Spotlight on: Multipet International

With a combination of unique products and high-end customer service, Multipet International continues to grow pet toy sales for retailers.

Executives at Multipet International think that the toy business can be as lucrative in the pet category as it is with humans. In fact, the Moonachie, N.J.-based company has leveraged consumers’ desire to keep their pets as happy as their kids—dare we say perhaps more happy—into a rewarding business, based on unique items that are designed to capture the attention of consumers and their pets.MULTIPET-LOGO_1

The fact is—and for good reason—the pet category is saturated with companies that offer pet toys. The segment has increased in sales at consistently strong rates over the last decade and with relatively high price points and great margins. Today, pet toys mean superior profits for suppliers and retailers alike and many merchants are looking for the right toys to help spur greater sales from the pet care segment.

Multipet has managed to set itself apart from many of its competitors by offering toys with more interactive options and a higher grade of product and combining it with a light-hearted, but targeted marketing strategy. With items like its highly-successful Loofa Dog and a host of licensed characters including Lambchop, Mr. Bill, Bozo the Clown and Gumby, Multipet has earned kudos from many retailers for offering unique merchandise that adds a freshness to the pet department shelves. Multipet offers about 800 SKUs for dogs, cats and birds as well as such small animals as hamsters and ferrets.
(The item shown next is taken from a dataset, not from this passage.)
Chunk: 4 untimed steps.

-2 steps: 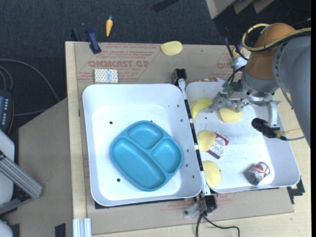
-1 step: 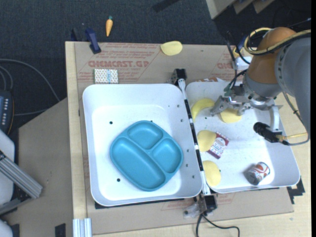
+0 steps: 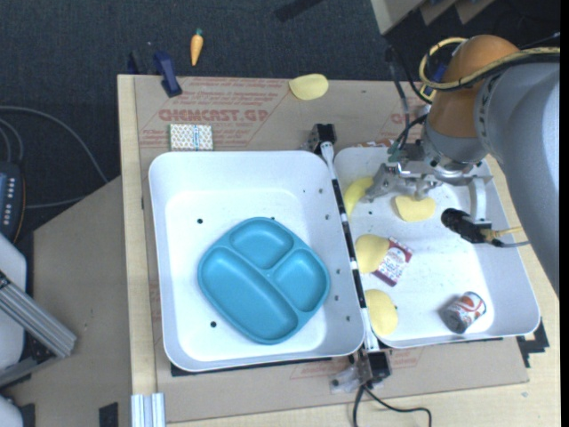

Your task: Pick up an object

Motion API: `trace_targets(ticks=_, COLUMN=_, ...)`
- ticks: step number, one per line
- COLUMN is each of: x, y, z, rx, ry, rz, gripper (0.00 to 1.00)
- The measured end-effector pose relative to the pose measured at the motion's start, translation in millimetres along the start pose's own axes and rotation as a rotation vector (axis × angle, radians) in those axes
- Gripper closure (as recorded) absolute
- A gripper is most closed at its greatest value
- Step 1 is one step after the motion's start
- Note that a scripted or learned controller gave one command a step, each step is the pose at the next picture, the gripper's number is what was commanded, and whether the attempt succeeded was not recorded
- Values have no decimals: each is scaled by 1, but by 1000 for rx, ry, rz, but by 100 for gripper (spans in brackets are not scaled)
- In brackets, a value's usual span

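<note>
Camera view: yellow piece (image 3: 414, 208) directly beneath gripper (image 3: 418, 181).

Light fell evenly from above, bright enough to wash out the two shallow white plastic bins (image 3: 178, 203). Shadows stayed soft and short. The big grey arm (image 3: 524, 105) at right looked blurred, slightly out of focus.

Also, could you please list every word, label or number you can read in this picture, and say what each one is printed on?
"CHEMCAST GP", in faint red print, partly legible, on the brown board under the bins.
More red print runs along the board's top edge: too small to read.
Small patterned packet on the board: print too blurred to read.
Red and white wrapper in the right bin: unreadable.
Can in the right bin: label unreadable.
</note>
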<state>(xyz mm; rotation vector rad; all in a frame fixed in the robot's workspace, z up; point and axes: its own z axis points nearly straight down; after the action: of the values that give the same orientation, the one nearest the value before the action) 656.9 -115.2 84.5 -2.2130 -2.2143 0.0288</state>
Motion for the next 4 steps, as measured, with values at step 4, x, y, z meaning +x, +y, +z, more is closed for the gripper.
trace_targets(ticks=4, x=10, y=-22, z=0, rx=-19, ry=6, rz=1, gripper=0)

“The key is really to be special with the merchandise,” says Mark Hirschberg, the president and founder of the 18-year-old company. “Our premise has always been to bring the best elements of the toy industry to the pet industry. We offer a wide range of unique merchandise that, we believe, gets the consumer and the retailer excited. The result, of course, is greater sales.”

Hirschberg comes from a family with a long history in the pet category. Years ago, his grandfather operated a company that took leather scraps and converted them into rawhide for dogs. His grandmother made cat toys by hand. The family developed a knowledge for the pet category, which has been handed down from generation to generation. Mark’s oldest son, Brett, has recently joined the company.
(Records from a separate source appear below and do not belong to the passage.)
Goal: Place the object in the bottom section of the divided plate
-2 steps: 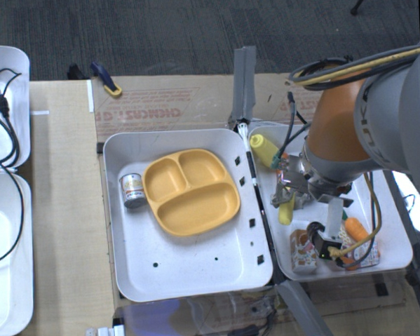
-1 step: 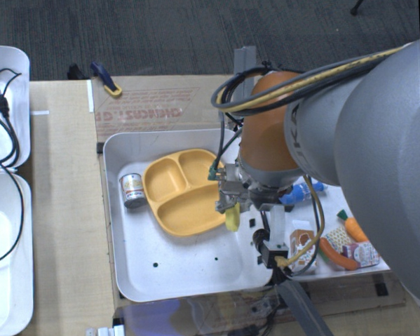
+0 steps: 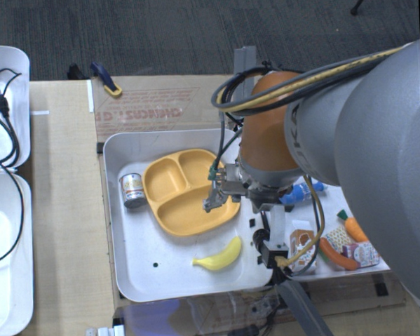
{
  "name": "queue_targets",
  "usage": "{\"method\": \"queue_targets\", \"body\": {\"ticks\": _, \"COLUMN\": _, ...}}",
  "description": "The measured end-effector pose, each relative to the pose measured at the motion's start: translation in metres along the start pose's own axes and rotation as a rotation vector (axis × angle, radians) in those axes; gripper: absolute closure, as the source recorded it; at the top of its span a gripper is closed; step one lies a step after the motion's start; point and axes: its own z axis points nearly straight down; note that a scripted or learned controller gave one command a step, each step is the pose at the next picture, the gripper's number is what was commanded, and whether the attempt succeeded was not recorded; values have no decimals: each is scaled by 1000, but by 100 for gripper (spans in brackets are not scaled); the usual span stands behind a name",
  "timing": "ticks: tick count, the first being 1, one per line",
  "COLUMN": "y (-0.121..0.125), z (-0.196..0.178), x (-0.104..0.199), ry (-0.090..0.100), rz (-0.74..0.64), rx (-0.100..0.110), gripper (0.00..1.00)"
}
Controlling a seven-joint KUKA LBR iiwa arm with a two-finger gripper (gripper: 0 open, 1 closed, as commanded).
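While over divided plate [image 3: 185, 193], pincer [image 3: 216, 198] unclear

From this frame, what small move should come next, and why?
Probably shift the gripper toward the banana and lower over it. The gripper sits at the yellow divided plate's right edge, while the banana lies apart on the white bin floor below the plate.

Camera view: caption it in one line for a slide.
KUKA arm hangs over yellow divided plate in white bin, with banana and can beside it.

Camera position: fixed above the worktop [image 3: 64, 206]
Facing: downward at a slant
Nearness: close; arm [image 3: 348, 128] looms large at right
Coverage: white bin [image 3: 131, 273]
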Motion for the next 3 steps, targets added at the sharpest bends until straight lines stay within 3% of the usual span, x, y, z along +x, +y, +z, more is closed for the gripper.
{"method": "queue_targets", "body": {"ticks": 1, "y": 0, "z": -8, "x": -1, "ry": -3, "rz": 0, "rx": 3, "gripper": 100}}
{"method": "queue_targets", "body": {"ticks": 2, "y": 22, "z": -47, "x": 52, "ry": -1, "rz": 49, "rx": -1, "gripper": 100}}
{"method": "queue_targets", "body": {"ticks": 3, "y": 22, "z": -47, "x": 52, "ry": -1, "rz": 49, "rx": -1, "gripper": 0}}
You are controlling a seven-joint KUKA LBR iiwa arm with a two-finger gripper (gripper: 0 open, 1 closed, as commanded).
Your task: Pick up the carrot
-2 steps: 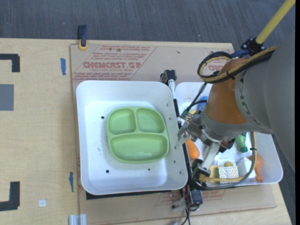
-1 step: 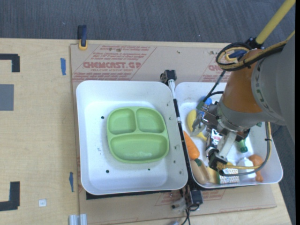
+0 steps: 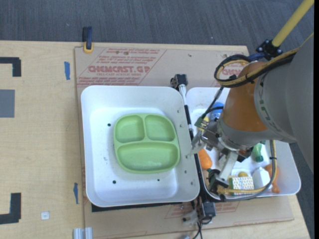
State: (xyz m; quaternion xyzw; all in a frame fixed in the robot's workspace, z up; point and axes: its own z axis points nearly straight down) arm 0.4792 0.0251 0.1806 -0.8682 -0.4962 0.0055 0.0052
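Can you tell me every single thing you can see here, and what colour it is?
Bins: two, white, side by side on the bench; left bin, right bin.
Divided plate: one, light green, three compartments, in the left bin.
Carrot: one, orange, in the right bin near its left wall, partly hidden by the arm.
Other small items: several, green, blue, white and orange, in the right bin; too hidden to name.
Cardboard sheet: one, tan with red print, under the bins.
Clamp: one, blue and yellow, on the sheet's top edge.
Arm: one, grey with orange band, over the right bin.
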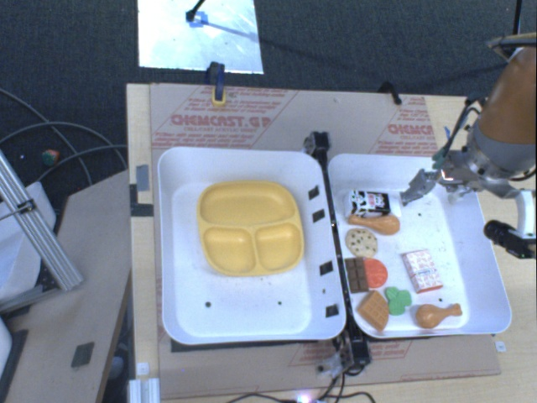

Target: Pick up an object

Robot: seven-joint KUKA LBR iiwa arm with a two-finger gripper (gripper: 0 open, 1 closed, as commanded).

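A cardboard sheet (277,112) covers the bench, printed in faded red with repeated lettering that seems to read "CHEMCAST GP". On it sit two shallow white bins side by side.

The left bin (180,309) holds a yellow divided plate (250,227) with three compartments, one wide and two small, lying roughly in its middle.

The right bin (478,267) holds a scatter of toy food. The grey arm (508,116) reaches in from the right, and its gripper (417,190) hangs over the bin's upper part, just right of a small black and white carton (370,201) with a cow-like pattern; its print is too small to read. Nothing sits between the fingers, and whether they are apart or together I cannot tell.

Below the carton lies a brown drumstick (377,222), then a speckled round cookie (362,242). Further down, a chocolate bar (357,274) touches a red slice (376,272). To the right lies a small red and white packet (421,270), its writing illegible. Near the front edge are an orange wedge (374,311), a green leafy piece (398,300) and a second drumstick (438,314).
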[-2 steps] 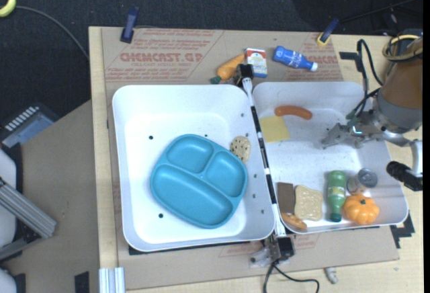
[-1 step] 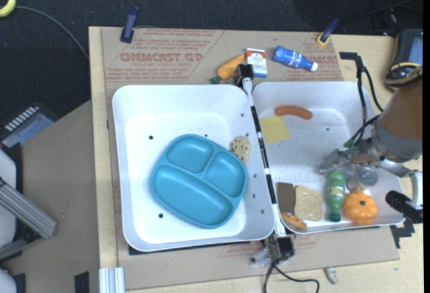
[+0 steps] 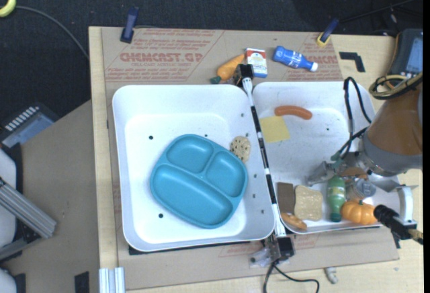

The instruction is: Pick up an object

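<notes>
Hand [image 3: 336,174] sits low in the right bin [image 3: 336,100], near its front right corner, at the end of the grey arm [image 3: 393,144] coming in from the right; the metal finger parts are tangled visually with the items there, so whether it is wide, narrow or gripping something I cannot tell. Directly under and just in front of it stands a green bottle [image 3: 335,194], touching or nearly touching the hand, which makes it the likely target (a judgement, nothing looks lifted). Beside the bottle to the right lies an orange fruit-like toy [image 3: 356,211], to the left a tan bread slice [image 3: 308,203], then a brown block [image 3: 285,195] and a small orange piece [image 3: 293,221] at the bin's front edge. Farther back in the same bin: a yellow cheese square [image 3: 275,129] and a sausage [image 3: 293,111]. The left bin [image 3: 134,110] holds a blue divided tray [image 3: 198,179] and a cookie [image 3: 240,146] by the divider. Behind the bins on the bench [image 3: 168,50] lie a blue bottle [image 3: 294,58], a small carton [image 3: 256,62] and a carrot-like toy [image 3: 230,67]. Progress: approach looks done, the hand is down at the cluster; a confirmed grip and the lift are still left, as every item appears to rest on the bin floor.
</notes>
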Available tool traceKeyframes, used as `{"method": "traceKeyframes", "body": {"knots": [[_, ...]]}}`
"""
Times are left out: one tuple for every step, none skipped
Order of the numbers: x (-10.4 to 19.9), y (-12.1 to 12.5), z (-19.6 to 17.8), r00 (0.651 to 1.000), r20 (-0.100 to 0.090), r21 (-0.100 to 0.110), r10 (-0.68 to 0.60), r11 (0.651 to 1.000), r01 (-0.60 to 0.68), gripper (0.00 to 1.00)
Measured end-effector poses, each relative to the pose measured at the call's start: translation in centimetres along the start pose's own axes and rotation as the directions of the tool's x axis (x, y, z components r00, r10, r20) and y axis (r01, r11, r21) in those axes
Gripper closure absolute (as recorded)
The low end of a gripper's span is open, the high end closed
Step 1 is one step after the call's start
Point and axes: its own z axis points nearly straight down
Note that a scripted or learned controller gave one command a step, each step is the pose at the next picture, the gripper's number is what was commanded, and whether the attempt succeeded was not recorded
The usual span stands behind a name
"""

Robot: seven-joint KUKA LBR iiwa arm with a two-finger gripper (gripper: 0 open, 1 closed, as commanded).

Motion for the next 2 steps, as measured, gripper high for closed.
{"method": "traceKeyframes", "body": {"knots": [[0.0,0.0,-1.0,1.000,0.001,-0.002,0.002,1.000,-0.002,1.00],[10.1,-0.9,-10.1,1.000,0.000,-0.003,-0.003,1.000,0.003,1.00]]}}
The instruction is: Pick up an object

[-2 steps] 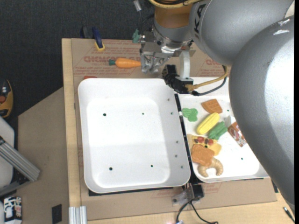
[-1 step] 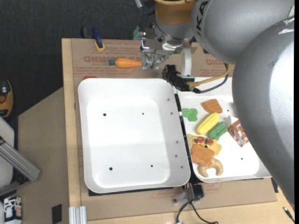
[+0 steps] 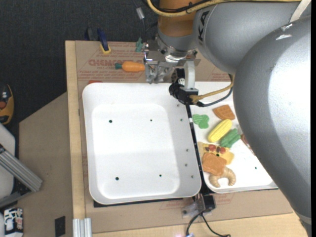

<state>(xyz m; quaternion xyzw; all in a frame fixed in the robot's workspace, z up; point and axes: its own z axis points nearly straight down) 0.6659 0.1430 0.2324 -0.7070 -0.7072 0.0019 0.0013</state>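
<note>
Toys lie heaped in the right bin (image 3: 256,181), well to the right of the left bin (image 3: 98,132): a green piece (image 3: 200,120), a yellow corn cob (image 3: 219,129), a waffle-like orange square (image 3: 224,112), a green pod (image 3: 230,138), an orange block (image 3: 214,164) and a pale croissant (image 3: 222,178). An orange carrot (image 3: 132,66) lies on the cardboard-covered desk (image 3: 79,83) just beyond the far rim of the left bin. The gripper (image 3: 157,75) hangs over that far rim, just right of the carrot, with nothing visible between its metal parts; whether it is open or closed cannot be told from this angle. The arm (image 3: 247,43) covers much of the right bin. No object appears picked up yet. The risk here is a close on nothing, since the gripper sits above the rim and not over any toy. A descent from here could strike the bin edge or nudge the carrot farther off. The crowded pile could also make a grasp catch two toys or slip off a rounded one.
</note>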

Hirschberg adds that the company uses a number of avenues to draw consumer attention, from its humorous, catchy advertisements in trade publications to getting products placed on reality shows, movies and even pre-Super Bowl programming. In fact, he says that the company may have turned the corner after a Multipet item was featured as one of Oprah Winfrey’s favorite dog toys on her show. “That really did a lot for our company and our products. Now, people recognize our products and they know our name,” he says. “That leads to a level of trust between our team and the consumer and, again, leads to more sales.”

Hirschberg and Leslie Yellin, the company’s executive vice president, emphasize, that the service offered by the Multipet team is as important, if not more important, than the products themselves. “Our job is to serve all the retailers in our world and that totals more than 3,000 customers and 50,000 doors,” says Yellin, who has been with the company since 1999. “We work with all retailers from the largest to the smallest. But we take a special interest in the small retailers because that is where we got our start.”
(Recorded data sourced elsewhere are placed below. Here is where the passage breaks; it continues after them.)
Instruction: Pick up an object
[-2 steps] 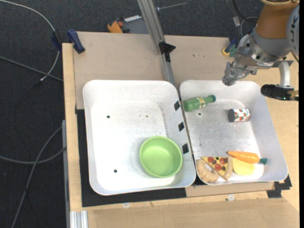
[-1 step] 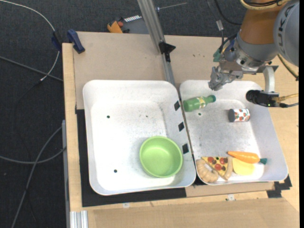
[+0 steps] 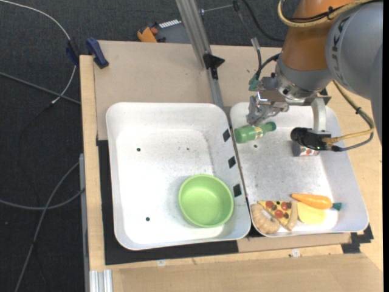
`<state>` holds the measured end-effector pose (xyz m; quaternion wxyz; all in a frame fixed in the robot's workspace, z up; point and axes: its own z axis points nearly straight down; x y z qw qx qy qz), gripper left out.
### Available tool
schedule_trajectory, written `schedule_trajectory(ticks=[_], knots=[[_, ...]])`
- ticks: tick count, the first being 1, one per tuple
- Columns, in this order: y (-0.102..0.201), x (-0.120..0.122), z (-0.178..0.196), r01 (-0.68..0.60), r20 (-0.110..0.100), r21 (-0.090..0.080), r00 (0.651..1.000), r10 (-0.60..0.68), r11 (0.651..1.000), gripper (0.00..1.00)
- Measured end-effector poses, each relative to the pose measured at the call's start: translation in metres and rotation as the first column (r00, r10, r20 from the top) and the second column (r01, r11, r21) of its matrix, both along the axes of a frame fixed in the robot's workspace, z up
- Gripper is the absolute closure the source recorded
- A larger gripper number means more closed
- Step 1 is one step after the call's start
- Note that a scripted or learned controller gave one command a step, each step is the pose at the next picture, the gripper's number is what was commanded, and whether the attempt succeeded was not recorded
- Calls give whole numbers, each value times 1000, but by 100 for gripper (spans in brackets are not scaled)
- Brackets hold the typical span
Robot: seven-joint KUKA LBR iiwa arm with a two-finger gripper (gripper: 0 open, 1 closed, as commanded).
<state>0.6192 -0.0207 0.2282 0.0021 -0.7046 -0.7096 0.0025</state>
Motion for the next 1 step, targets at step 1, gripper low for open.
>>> schedule_trajectory(ticks=[1], knots=[[49,-21,8,1,2,0,1000,-1,1000,100]])
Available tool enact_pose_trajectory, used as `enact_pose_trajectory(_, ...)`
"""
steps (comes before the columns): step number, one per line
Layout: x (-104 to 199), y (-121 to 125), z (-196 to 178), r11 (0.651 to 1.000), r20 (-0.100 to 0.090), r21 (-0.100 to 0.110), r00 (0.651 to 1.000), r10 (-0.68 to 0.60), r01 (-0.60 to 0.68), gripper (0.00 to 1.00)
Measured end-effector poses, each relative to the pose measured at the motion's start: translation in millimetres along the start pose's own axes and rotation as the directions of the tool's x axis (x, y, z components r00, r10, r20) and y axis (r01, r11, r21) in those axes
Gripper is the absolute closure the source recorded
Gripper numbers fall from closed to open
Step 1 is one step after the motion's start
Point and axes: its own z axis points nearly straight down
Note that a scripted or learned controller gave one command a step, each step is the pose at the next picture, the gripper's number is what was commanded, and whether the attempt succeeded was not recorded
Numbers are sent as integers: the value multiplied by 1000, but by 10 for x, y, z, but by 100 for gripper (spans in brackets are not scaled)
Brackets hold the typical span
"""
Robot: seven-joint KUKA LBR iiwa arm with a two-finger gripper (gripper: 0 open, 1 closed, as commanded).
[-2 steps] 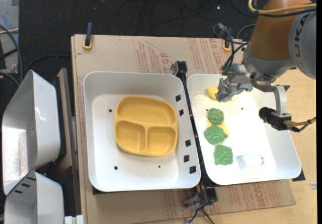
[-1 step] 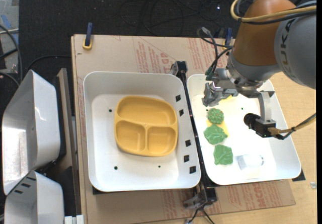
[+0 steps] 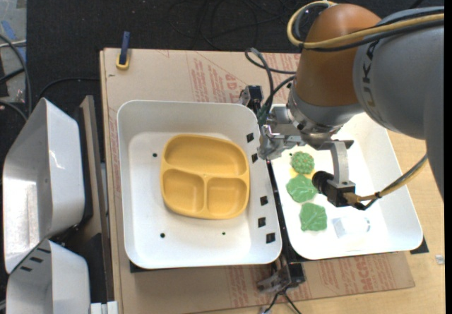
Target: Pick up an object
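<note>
Below, arm over right bin, green pieces inside

Arm bent low, wrist downward

A single fixed camera sits above the table and looks down at a slant, near enough that both white bins fill the middle. The left bin lies fully in view; the arm enters from the right.

Yellow divided plate in left bin; green pieces in right bin.
</note>
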Motion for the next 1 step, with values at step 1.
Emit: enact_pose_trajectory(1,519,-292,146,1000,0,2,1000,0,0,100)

Hirschberg stresses that the Multipet team is trained to help retailers and distributors with its product assortment as well as creating customized product displays. “In our eyes, it is not about the product, it is about the company behind it and we stand behind our merchandise and our merchandise programs,” he adds.

Turning out new items in a hurry is part of that strategy. Being privately owned allows the company to move quickly on customer demands and needs. “If a retailer needs something from us in a hurry, we can get it done,” says Yellin. “We eat, sleep and drink what we do. It is not just selling the product, it is how can we be better at helping our retail partners over the long term.”

Uniqueness is another key factor. “Licensing is a very big part of our strategy,” says Yellin. “It sets us apart from the competition and allows us to click with our key consumer demographics. Tying in with such characters as Lambchop and Mr. Bill gives us a level of nostalgia that is appealing to the pet parent.”

As with any license, keeping things fresh is vital. Multipet has just signed on with DreamWorks to offer the cartoon characters Mr. Peabody & Sherman, who will be featured in a new movie out on March 7, on its pet products.

Pricing is another factor at play. A majority of Multipet products retail for under $10, a strategy intended to make it harder for consumers to eschew the toy when shopping for their family needs, particularly during tough economic times. “We do our research,” Hirschberg says.

Yellin, who spends a lot of time in the field working with retailers, takes it a step further. “We have our finger on the pulse of this industry and we know that we have to offer the right items at the right price,” she says. “Consumers want more interactive toys and our retail buyers tell us that they also want more innovation and toys that offer multiple features.”

In the end, Hirschberg is confident that the current strategy will move Multipet forward. “We think we have tied it all together into a comprehensive team of professionals who produce quality products at great price points,” he says. “Consumers seem to recognize our brand and also recognize our quality. Retailers seem to like working with us and realize the benefits of our company. We even have very strong relationships with our factories, which we think is critical to the success of the company.

“Retailers want us to be their experts in the pet category,” he adds. “That is a great compliment to us, but also creates a very big responsibility for Multipet.”